Brammer thinks the formula Bulkhead Interactive has and the attention it has poured into making it a strong competitive product, in addition to the tight shooting and movement that’s evident even when I played the game for myself, will make people sit up and pay attention. Not just to Battalion 1944, which has already gathered many fans, but to smaller competitive shooters in general.
“I think when we do show this game off for the first time it’s really gonna change the shooter industry. People are gonna start looking to smaller shooters like us, and start helping them grow."
The team are already working on a lot of esports and competitive plans, although Brammer has said that nothing is set in stone. “We’re talking to all the right people, and ESL have been, aside from Square Enix (the game’s publishers) the most supportive company behind this game.”
“In terms of esports, it’s always scary to say the word, because people associate it with failing games. Unfortunately you look at guys like ShootMania who say, ‘We’re the next esport,’ but then it didn’t go anywhere. That’s tough.
“We look at PUBG’s model instead. They never planned it as an esport, but the community wants it to be an esport, and so that’s what’s happening. That’s how it is with esports. If your community want it, it’ll happen regardless of what you want."
“So, for us, if the community want to do it, they’ll take it. Our strategy is to let the community plan the events, almost the opposite of Overwatch, but we’ll help them come up with the cash. So, for prize pools and tournaments you want to set up, email us. If you wanna run a tournament, you should be talking to us. Because we can get you attention and prize money.

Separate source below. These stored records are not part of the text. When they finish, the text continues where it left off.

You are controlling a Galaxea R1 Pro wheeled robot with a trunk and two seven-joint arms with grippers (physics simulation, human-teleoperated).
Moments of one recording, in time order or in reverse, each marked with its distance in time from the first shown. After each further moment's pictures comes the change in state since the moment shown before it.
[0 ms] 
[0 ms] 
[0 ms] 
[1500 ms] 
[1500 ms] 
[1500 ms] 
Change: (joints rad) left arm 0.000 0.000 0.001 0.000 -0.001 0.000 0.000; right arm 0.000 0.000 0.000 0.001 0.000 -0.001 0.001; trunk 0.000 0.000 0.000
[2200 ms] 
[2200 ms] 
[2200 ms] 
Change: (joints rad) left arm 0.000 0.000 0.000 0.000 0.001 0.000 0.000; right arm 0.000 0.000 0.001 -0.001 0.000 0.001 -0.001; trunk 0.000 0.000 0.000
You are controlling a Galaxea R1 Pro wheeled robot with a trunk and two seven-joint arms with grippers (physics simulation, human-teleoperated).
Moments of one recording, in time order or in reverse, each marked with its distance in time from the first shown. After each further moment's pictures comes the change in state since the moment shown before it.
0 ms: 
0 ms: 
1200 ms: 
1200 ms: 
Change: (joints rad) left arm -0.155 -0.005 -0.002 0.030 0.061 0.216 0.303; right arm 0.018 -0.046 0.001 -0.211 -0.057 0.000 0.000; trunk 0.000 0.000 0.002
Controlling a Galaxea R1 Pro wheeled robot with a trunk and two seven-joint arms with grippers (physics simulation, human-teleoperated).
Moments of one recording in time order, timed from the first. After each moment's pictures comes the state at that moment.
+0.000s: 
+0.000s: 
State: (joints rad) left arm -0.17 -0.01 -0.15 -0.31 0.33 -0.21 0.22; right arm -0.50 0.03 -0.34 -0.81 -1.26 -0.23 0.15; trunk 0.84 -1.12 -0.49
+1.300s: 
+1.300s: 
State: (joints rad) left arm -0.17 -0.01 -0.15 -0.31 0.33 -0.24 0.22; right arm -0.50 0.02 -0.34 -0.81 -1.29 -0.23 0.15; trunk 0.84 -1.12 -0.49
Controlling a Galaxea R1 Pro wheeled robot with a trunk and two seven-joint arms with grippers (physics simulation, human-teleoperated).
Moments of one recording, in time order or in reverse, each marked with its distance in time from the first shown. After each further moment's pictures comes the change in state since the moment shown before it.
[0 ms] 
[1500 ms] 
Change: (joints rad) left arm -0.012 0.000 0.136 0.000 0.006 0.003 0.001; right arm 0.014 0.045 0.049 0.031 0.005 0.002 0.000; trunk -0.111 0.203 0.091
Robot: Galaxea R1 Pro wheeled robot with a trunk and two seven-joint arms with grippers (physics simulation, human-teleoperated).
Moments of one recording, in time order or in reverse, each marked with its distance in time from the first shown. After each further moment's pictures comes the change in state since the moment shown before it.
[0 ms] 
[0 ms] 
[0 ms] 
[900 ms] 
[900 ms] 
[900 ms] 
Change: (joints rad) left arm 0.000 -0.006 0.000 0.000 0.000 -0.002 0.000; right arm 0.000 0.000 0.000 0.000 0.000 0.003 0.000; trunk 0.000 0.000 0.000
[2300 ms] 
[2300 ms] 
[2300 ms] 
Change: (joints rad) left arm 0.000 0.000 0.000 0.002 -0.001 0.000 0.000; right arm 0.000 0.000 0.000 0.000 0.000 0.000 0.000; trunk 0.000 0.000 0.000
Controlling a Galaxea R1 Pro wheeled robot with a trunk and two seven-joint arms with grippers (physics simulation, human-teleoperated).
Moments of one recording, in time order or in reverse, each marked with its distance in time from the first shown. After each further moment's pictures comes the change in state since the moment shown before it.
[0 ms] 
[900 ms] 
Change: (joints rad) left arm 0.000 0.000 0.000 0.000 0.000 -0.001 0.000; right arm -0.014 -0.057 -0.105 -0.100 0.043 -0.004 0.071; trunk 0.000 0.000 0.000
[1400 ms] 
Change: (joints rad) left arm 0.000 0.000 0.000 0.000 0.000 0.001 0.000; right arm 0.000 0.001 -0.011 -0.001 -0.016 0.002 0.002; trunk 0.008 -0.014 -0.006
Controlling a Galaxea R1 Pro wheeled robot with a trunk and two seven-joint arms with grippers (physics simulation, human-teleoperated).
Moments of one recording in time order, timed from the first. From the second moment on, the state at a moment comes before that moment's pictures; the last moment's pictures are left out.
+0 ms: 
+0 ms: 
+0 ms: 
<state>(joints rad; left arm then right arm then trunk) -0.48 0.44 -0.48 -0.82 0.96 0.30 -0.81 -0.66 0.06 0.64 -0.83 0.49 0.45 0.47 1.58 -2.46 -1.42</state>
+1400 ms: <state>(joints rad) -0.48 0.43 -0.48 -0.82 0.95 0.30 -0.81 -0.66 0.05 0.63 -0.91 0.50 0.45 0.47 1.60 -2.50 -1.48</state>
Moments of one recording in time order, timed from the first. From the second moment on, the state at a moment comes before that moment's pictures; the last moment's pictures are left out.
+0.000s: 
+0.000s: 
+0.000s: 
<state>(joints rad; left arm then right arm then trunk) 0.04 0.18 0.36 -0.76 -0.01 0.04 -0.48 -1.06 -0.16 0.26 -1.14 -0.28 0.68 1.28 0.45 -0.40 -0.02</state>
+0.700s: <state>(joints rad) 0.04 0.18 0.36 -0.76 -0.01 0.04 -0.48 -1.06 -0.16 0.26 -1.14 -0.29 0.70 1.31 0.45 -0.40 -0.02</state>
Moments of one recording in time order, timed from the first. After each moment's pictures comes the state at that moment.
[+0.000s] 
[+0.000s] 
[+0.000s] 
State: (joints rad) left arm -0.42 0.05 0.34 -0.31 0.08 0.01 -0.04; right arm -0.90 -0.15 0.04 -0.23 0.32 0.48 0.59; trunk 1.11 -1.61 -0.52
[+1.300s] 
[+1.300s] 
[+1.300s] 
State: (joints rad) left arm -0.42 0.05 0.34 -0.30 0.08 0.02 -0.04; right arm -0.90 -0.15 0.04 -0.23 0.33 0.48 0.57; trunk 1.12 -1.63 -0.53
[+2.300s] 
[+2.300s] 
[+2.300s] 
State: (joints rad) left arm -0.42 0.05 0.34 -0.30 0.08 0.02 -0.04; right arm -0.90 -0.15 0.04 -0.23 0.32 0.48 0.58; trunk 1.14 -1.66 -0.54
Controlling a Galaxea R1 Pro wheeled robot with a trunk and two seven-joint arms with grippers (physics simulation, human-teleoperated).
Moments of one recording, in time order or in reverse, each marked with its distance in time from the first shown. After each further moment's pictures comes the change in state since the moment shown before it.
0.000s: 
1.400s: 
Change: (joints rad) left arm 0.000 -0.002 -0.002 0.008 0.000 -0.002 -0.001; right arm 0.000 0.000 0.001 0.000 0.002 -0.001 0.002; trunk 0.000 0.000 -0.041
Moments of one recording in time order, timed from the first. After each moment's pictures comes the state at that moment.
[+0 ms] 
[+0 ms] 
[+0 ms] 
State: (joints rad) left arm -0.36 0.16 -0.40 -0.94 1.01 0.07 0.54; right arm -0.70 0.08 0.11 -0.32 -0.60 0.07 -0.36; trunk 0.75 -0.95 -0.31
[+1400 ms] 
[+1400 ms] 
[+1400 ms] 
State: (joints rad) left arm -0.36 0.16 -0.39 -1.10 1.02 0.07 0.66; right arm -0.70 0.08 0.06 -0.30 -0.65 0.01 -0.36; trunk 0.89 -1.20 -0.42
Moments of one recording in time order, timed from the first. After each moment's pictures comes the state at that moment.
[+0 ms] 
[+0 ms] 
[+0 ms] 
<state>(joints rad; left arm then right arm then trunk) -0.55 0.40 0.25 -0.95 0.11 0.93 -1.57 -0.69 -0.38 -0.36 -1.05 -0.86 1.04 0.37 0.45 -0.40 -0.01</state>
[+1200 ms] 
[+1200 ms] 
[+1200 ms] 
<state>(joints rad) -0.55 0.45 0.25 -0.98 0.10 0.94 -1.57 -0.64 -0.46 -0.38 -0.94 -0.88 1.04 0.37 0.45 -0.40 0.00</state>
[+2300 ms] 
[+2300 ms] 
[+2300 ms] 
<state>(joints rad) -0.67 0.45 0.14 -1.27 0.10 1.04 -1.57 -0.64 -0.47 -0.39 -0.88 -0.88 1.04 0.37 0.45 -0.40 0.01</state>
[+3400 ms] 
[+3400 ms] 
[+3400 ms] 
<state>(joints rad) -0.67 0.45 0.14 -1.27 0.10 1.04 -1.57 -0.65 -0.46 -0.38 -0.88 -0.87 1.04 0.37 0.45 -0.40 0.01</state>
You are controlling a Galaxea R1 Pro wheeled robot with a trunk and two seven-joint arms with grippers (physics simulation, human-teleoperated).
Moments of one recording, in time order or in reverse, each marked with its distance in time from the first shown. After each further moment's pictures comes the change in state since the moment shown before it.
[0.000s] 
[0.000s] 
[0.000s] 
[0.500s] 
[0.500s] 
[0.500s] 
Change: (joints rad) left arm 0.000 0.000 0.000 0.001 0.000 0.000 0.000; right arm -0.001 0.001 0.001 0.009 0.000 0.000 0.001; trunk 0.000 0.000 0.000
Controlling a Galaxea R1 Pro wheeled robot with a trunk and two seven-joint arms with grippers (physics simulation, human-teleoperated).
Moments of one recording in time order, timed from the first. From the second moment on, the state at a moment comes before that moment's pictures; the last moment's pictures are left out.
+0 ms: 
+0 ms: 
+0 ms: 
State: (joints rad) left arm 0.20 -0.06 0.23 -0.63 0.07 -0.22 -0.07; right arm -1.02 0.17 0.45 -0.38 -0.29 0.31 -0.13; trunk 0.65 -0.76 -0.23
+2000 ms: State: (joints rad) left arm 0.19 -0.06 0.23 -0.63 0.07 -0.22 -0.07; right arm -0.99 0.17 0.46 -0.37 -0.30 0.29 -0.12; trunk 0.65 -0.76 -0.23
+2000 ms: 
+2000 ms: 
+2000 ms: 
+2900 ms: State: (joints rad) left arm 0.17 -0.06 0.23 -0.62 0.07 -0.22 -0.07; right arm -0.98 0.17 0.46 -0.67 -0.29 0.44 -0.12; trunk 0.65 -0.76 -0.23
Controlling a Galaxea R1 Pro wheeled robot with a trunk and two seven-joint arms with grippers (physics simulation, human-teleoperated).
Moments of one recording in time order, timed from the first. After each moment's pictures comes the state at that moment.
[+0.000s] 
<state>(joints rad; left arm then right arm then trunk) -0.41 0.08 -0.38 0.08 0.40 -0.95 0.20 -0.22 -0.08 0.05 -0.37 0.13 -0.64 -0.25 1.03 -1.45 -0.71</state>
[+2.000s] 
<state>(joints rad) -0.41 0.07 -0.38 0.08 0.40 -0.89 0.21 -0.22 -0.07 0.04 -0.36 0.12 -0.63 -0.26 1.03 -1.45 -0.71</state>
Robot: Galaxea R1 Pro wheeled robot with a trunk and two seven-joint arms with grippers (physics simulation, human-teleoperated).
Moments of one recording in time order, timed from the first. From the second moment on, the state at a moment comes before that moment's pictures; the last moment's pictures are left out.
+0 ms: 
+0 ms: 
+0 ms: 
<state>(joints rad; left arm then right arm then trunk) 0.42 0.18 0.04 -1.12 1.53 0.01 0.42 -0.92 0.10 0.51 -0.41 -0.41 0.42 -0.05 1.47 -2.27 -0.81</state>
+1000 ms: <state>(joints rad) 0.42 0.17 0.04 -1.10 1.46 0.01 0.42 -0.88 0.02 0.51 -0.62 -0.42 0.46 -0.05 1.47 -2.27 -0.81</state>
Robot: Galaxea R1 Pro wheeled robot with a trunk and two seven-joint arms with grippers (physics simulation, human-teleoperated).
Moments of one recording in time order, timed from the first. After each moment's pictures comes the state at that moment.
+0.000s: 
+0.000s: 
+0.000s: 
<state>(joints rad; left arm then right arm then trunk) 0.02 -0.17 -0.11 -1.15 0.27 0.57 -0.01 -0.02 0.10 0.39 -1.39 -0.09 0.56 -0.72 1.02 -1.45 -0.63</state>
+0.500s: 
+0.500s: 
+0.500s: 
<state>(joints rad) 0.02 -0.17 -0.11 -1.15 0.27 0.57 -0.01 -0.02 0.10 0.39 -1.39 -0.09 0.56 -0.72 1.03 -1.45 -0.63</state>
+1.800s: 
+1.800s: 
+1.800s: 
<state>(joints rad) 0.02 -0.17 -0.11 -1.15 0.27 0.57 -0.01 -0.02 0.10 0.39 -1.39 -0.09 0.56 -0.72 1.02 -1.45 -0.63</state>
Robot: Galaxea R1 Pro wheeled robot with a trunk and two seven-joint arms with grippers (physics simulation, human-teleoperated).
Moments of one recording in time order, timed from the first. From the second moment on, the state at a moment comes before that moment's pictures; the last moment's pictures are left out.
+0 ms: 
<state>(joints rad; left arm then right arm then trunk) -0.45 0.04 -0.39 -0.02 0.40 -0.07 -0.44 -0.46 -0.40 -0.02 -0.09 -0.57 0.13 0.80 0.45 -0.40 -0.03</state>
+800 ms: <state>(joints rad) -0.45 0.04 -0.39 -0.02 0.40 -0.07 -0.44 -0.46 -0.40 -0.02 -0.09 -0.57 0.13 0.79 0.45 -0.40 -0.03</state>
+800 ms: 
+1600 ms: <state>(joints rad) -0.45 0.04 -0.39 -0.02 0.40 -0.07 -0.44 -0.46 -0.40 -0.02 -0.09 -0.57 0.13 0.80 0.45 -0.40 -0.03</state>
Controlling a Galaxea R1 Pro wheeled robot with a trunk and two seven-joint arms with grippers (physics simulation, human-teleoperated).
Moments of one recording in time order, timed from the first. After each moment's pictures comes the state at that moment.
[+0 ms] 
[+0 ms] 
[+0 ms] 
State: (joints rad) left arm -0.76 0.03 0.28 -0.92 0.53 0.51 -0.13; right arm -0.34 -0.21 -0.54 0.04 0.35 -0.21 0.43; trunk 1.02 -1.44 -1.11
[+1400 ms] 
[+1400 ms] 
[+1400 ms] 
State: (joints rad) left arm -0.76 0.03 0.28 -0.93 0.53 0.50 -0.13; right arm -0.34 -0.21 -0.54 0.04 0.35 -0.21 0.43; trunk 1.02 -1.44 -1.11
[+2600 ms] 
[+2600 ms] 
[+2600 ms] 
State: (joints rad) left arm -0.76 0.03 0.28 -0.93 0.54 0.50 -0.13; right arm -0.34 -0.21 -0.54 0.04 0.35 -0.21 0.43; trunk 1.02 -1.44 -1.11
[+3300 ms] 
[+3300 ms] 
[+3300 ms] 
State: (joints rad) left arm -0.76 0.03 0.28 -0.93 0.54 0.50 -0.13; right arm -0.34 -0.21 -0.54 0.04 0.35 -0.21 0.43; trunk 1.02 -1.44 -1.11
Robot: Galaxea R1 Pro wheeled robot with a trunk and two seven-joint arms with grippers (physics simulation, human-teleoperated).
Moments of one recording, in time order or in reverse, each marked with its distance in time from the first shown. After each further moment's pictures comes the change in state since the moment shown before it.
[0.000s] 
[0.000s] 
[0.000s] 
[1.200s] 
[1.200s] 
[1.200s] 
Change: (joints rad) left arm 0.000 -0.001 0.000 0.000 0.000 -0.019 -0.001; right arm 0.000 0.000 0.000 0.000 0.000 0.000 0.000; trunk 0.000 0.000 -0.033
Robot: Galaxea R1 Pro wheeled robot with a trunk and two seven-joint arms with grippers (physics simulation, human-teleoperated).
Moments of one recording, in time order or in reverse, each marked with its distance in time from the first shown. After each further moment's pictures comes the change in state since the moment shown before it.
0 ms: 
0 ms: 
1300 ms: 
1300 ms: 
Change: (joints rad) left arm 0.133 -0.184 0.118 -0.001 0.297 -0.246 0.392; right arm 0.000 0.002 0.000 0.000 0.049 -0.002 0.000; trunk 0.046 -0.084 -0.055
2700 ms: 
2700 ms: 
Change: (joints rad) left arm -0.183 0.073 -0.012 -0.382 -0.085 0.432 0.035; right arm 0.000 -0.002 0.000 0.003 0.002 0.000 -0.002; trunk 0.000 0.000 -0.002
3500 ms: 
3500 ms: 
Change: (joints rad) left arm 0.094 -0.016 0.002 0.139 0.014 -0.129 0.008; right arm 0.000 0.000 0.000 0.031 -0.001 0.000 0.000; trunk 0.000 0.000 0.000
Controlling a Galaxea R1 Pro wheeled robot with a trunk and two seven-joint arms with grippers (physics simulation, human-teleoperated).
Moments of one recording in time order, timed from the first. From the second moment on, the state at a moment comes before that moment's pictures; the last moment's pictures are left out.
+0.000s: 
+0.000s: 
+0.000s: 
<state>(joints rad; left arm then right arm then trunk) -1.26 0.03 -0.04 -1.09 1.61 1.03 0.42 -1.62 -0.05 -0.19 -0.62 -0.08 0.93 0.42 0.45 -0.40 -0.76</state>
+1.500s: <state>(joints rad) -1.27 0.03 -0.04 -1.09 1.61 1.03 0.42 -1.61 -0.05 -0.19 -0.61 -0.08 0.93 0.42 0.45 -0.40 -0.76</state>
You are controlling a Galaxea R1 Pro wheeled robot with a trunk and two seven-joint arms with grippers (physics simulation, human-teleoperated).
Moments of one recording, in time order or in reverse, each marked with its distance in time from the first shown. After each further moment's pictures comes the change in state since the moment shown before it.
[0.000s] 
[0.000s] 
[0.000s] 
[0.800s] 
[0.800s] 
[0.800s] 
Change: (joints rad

“We don’t have years of background player testing, we have our game community and listen to those guys, their feedback and altering the game based on what the populace think is our formula. So, right now Battalion is in a great place, we’ve rounded the last corner, ready to sprint it into the finish.”
So, Battalion 1944 is on the home straight, and eager fans may not have long to wait. Brammer has hinted at £10.99 as a possible price, although don’t quote him on it, and he thinks that price means this can be an “everyman esport” with anyone who wants to try their hand at the game facing a very small financial barrier to entry.
Bulkhead plan to sell some skins and cosmetic items, and hope to pass the financial benefits from this onto players and competitors. “We’re really hoping to jump in and pick up the competitive PC scene that Call of Duty moved away from back in 2008, 2009.”
“I can’t say when we’re coming out,” Brammer says. “But I can say it’s early 2018 and it’s looking good. You may see some scary things from us soon that will surprise a few people but all I can say is look out in January, we’re gonna make some noise.”